[Extracted records]
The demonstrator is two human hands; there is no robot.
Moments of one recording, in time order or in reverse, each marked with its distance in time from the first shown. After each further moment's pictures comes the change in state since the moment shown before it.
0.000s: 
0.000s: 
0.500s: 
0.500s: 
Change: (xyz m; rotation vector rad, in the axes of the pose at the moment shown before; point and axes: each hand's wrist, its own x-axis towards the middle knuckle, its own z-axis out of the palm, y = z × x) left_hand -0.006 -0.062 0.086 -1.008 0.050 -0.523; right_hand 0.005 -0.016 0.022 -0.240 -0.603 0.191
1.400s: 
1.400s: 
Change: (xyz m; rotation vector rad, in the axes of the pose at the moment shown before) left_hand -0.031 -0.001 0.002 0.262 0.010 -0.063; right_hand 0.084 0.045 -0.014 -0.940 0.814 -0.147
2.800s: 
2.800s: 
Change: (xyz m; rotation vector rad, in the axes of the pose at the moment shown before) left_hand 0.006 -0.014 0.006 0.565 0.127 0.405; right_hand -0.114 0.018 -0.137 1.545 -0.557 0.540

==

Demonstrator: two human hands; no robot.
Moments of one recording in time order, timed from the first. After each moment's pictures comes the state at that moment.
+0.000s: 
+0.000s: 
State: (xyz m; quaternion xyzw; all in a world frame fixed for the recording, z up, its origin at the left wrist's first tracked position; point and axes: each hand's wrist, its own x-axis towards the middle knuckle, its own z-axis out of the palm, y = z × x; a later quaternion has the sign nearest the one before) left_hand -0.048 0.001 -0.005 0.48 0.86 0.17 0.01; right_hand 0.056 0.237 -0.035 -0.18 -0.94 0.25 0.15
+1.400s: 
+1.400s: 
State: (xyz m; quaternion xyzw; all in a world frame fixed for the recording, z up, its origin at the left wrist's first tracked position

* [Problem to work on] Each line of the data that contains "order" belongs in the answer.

* [Solved exercise]
Moments of one recording, in time order or in reverse, each marked with its distance in time from the first shown. After each further moment's pictures comes the change in state since the moment shown before it.
Moments of one recording in time order, timed from the first. After each moment's pictures comes the state at that moment.

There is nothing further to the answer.